- Problem requirements:
From the first line to the last, restate the data exactly, leaving out the images.

*** Begin section ***

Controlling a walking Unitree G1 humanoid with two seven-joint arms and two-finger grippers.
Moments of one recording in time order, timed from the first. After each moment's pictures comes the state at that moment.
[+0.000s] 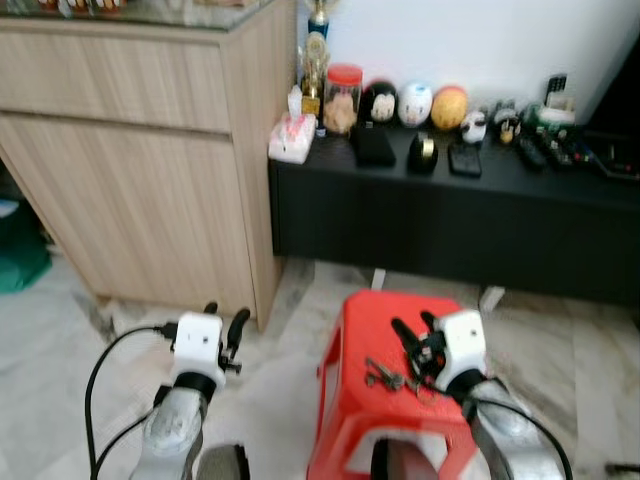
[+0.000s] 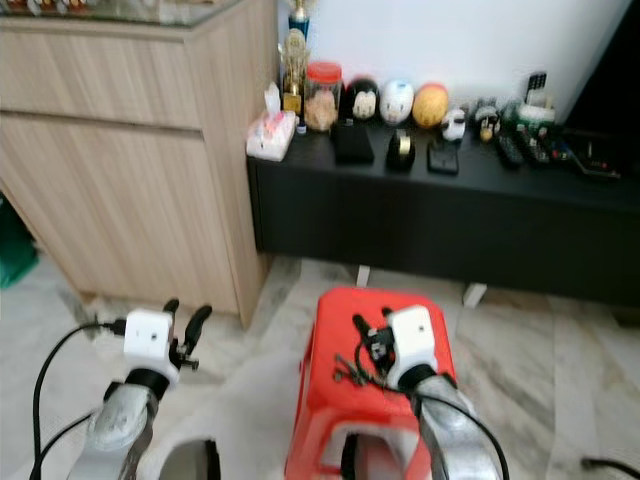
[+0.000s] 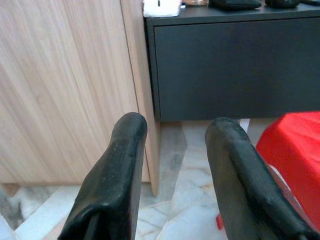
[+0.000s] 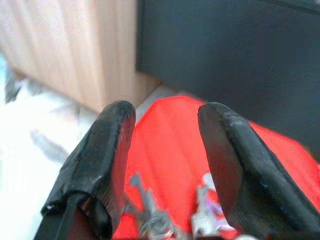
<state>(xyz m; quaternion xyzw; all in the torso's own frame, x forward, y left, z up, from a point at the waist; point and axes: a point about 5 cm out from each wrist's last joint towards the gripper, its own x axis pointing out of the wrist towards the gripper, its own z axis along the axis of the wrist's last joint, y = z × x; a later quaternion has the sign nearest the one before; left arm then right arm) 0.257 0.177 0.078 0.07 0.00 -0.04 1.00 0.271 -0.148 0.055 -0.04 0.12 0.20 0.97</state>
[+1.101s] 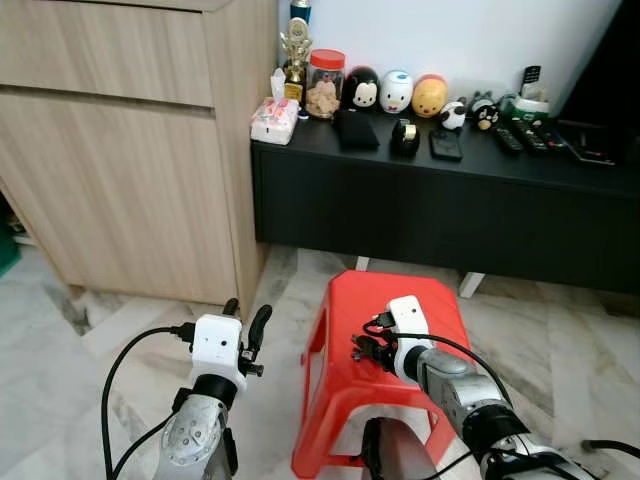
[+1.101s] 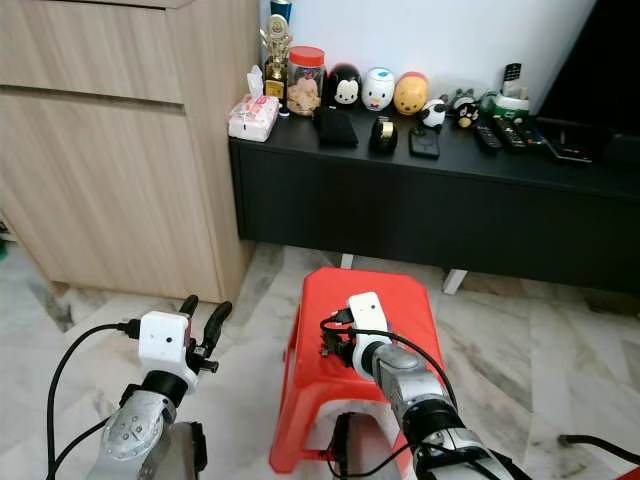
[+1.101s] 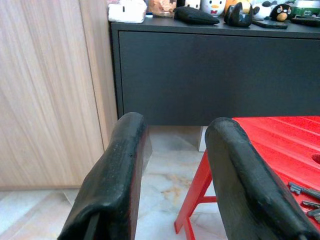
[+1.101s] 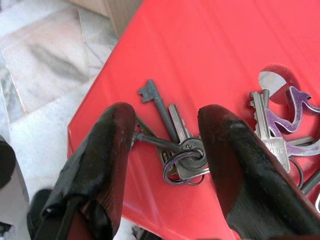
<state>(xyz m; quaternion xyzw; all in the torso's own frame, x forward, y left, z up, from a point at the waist) 0.241 0.145 0.094 0.04 -0.03 -0.06 1.00 0.315 -0.118 0.020 0.01 0.34 0.22 0.92</state>
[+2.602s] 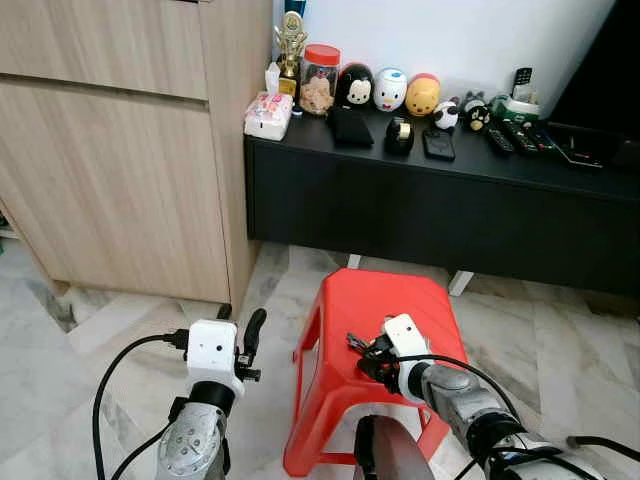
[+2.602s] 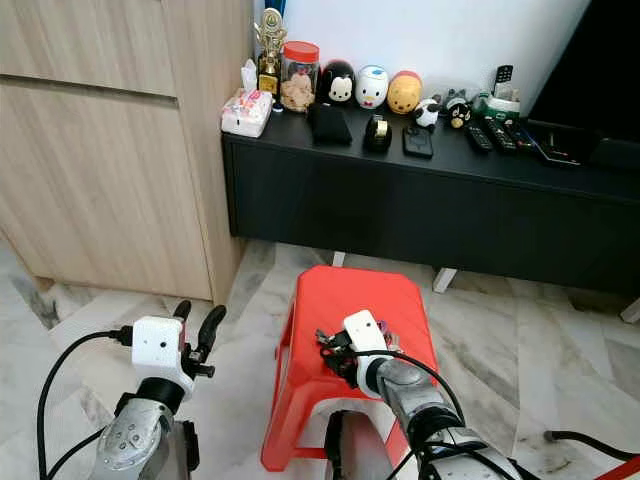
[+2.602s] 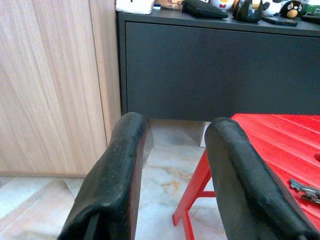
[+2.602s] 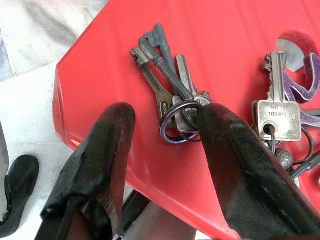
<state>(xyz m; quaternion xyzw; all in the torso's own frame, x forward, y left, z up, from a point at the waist) 0.233 0.146 0.098 0.03 -0.02 -0.04 1.00 0.301 -0.127 0.001 -0.05 0.35 0.26 0.90</state>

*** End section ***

- Task result:
Controlling a walking Unitree G1 humanoid with two seven-joint arms and two-finger grippers.
Moments of one recording in time order, timed from the first. After each moment's pictures comes the state at that moment.
[+0.000s] 
[+0.000s] 
[+0.000s] 
[+0.000s] 
<state>(xyz m; quaternion xyzw; all in the torso's own frame, x forward, y left, z up, from a point at the waist; point and axes: a point about 5 cm out from each wrist's last joint towards the gripper, its own x axis pointing out of the wrist towards the gripper, its own z axis along the axis of the wrist's last joint, y = z × x; a later quaternion has the sign nearest the one before; left arm then right arm) 0.257 0.177 0.078 0.07 0.00 -0.04 1.00 0.271 -0.148 0.055 -0.04 0.12 0.20 0.97</state>
[+1.101s] 
[+1.101s] 
[+1.101s] 
[+1.101s] 
<state>(xyz m; quaternion xyzw; all in the torso's own frame, x forward, y left, z up, from a point at the waist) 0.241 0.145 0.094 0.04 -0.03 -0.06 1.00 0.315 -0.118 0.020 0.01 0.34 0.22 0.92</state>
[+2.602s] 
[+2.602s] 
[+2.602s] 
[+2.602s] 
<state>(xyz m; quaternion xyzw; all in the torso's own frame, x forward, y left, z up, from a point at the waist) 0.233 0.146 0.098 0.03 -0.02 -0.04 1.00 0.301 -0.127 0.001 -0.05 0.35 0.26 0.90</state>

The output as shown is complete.